§ **Work instruction**:
Return the listing exactly as it appears, but strip out the images.

§ **Recorded information**:
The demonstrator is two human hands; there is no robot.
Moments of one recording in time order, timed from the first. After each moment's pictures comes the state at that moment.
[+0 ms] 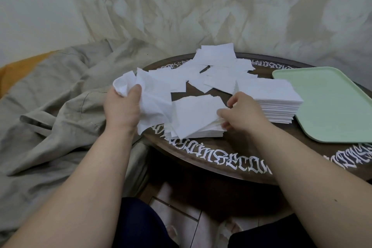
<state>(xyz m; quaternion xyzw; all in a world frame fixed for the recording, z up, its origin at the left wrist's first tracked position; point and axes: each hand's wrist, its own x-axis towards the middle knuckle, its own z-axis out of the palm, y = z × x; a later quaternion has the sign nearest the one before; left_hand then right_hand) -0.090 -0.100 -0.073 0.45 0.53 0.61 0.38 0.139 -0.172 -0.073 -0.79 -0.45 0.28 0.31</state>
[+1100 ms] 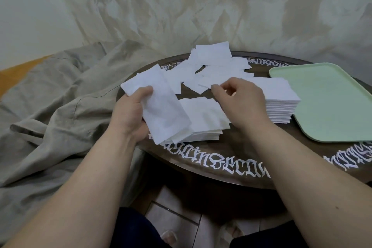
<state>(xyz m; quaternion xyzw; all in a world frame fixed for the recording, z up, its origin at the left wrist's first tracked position) -0.060 -0.106 -0.063 0.31 0.41 0.51 0.68 0.144 -0.164 -0.060 -0.74 -0.53 0.10 0.41</state>
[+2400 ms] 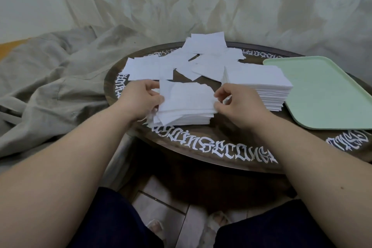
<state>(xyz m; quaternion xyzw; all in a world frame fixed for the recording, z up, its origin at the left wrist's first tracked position) -0.053 -0.095 -0.102 0.68 0.56 0.28 0.38 0.176 -0.181 -0.104 -0.70 -0.66 0.10 0.26</state>
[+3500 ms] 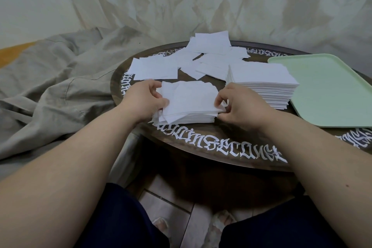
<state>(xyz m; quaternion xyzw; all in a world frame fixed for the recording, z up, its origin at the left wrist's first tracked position) -0.057 -0.105 -0.099 0.70 0.57 0.27 0.33 0.174 -0.182 -0.101 -0.66 -0.73 0.08 0.15</state>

§ **Your solution**:
The demonstrator is two human hands; there is no robot.
Moments of one recording in time order, timed from the first. After each moment's pictures comes the state at that moment.
[+0 ms] 
<state>(xyz m; quaternion xyzw; all in a world frame fixed for the recording, z up, its origin at the left wrist's first tracked position; point and axes: each hand's wrist, its own x-axis towards the middle knuckle, its own z-axis out of the palm, y = z × x; a later quaternion has the sign nearest the one before; left_hand then right_hand) -0.090 -0.100 -0.073 0.45 0.53 0.61 0.38 0.139 -0.172 -0.073 -0.79 -0.45 0.28 0.31</state>
[+1100 ms] 
<state>(xyz m; quaternion xyzw; all in a world frame fixed for the recording, z up, its origin at the left wrist's first tracked position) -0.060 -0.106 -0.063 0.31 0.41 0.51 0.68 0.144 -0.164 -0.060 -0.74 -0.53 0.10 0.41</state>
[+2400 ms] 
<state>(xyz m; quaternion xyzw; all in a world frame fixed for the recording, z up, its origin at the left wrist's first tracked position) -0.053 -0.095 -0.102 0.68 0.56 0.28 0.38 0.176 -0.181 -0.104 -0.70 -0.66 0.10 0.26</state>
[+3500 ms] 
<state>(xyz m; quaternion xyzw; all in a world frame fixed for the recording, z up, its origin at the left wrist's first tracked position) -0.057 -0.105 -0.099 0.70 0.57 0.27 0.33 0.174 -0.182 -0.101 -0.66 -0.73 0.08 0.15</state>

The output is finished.